Note 07. FGF-7 and hair density

FGF-7, keratinocyte growth factor, is a signaling protein produced by the dermal papilla cells at the base of the hair follicle, where it acts on the keratinocytes that form the hair shaft. It is one of the factors involved in regulating the follicle's growth phase, the phase that determines how much each follicle contributes to overall density.

Its position in the follicle is the reason OF·27 is built around it. The dermal papilla sits in the dermis, beneath the barrier documented in Note 03, and FGF-7 normally signals to the surrounding epithelial cells from there. A topical form of FGF-7 therefore has to reach the dermis to act in the location where the protein operates in the body.

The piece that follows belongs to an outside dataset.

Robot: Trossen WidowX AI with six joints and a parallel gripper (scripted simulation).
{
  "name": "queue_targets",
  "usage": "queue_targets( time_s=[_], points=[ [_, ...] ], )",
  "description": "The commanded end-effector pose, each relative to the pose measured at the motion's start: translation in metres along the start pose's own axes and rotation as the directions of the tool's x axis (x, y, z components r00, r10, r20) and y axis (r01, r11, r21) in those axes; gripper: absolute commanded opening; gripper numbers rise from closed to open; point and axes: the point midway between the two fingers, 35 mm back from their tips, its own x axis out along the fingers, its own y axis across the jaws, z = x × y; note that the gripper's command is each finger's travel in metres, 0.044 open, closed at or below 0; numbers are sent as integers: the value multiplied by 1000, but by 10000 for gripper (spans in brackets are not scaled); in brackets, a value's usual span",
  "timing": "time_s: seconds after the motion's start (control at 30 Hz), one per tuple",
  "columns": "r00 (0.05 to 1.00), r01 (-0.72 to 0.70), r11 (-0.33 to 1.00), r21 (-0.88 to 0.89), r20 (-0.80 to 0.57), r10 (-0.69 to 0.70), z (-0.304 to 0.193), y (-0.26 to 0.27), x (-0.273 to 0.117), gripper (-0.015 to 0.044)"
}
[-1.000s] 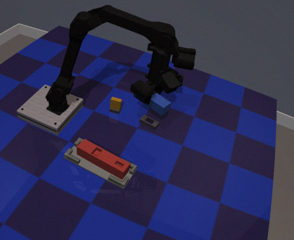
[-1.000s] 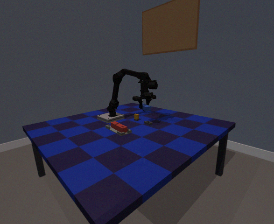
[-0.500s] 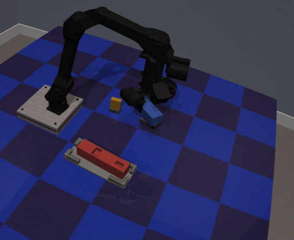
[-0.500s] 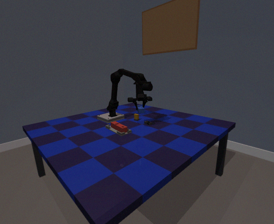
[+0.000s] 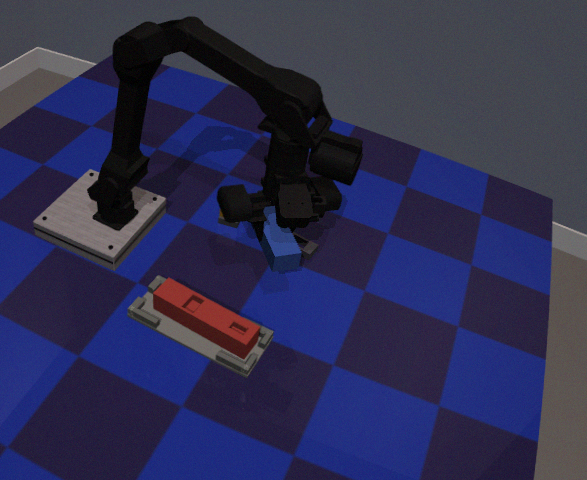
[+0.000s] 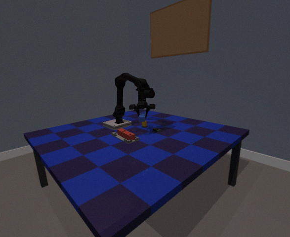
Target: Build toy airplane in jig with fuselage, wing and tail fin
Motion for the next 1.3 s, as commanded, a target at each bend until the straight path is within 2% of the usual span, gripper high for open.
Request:
queue_targets(
  time_s=[0.0, 0.63, 1.27],
  points=[
    [1000, 3, 997, 82, 0, -3, 7, -14, 3, 0],
    [1000, 7, 912, 410, 2, -8, 29, -71, 14, 0],
    [1000, 8, 717, 697, 3, -14, 38, -129, 26, 0]
  ],
)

This is the requirement the oleosome fusion in Note 05 is built to meet.

OF·27 pairs FGF-7 with FGF-2. The two cover complementary roles documented in Note 02: FGF-7 acting on the shaft-forming keratinocytes, FGF-2 in proliferation and in the vascular supply to the follicle. Both are produced as oleosome fusions on the Core Biogenesis platform and formulated together.

What this pairing does in practice is a measurement question, not a claim. The program's assessment of it is the trichoscopy study documented in Note 08 and Note 09. This note documents why these two proteins, in this location, are the ones the program selected.